Assignment:
Your answer must be every line of the data that contains "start".

[Stored items]

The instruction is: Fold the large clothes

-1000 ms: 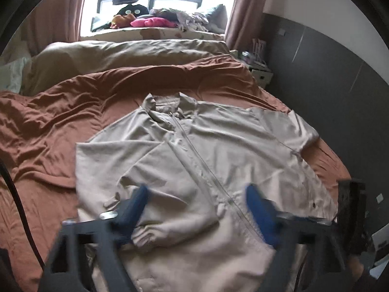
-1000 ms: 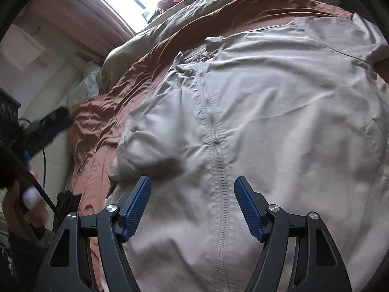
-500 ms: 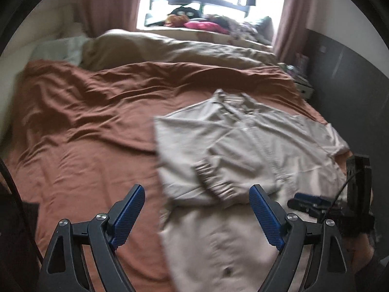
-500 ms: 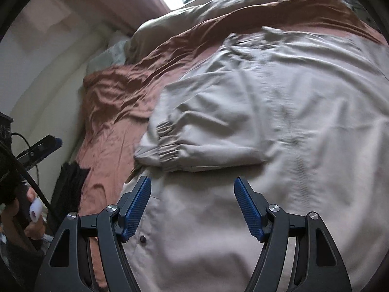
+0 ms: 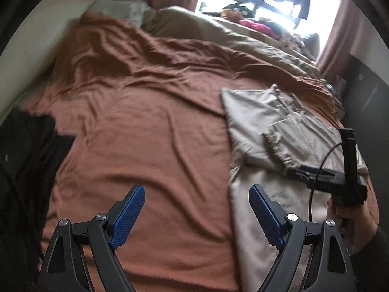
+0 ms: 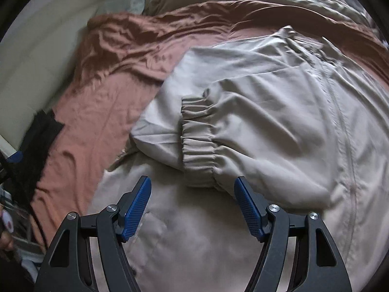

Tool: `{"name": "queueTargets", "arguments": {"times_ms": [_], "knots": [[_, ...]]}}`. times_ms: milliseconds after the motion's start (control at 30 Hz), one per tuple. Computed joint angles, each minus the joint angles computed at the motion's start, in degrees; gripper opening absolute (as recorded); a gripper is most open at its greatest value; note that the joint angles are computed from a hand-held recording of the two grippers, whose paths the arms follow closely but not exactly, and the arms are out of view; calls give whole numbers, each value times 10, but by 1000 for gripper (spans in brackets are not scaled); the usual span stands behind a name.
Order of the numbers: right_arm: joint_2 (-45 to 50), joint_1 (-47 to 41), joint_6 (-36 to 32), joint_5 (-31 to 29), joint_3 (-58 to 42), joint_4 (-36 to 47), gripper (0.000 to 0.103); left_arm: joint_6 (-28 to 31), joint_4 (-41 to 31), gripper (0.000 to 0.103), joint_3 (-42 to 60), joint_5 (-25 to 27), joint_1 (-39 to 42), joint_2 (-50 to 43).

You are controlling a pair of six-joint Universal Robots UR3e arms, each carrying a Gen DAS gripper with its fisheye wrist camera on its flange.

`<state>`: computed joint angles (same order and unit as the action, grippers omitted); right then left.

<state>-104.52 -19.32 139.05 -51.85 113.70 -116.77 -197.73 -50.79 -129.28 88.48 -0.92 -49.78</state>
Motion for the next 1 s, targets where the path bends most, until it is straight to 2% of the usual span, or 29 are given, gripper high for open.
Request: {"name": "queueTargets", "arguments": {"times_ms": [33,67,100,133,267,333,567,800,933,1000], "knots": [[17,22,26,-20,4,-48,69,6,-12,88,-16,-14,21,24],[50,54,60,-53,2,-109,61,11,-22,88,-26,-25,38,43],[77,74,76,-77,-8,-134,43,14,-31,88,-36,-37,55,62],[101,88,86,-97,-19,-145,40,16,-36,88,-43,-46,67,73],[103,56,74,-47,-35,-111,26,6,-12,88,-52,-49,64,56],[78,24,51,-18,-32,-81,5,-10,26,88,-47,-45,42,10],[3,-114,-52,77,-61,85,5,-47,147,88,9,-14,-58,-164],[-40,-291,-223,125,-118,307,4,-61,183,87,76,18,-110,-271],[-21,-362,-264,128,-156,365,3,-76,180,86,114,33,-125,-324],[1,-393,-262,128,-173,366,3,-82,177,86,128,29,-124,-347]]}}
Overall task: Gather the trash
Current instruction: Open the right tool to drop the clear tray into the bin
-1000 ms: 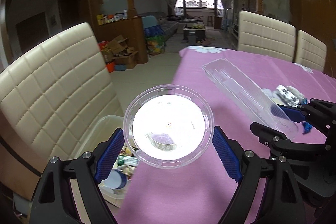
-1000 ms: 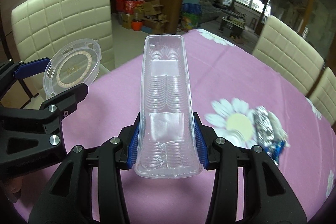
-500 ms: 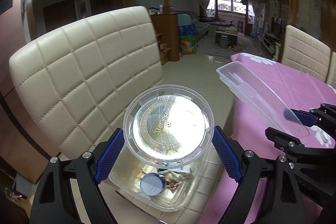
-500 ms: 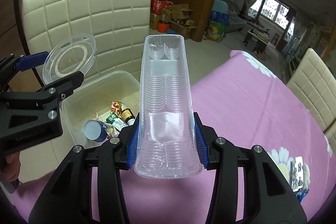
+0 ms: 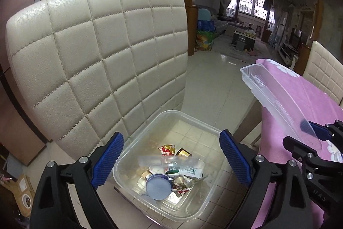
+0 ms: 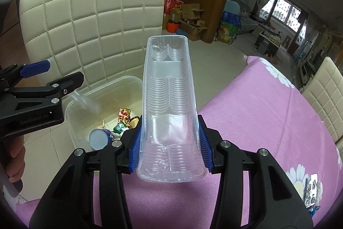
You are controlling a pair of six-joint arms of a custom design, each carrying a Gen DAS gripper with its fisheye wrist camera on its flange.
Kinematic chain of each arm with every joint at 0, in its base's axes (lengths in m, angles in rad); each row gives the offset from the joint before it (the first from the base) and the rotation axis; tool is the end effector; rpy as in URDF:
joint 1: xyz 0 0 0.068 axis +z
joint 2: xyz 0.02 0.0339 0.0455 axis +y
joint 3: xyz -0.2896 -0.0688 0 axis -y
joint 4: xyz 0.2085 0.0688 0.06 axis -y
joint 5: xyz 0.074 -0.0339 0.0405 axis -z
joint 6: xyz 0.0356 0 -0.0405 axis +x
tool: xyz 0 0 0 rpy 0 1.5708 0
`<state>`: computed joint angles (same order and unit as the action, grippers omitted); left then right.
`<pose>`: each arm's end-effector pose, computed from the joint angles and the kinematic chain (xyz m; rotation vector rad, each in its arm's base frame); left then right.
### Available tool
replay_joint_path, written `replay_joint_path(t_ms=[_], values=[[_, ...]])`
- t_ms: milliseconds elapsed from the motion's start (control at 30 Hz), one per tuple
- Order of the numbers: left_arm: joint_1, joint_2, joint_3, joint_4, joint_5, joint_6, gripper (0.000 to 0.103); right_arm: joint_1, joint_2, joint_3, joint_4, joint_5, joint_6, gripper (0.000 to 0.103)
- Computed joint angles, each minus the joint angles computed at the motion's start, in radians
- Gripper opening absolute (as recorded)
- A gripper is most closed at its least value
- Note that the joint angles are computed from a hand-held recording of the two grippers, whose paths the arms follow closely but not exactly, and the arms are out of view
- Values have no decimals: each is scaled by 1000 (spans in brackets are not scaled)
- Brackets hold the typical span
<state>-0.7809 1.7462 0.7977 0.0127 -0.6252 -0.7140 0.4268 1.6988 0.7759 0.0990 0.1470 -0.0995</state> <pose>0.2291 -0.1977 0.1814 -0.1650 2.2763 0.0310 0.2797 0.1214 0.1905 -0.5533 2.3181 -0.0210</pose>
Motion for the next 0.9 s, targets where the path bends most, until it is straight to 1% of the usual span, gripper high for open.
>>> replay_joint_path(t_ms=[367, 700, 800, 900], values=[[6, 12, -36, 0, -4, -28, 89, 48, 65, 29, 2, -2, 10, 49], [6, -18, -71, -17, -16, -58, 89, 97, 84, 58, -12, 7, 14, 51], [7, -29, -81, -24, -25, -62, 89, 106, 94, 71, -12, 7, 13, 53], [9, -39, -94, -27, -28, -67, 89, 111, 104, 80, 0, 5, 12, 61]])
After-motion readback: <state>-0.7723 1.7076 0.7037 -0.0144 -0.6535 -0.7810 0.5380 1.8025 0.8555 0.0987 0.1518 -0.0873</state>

Reply:
Tool: `{"name": "queueTargets", "arguments": {"times_ms": [_], "knots": [[_, ...]]}}`. times_ms: milliseconds after the motion's start (control at 30 Hz), one per tuple. Computed joint angles, each minus the joint angles computed at the motion's start, in degrees; gripper opening absolute (as recorded); a gripper is most open at its greatest value; note that the joint angles are computed from a hand-held recording of the two grippers, whose paths the arms follow closely but not exactly, and the arms are out of view; calls give whole numbers, each value times 10, but by 1000 for gripper (spans in brackets are not scaled); the usual span stands behind a name.
- t_ms: milliseconds elapsed from the motion's start (control at 30 Hz), one per tuple
- Computed joint angles, each minus the joint angles computed at the motion's start, in radians

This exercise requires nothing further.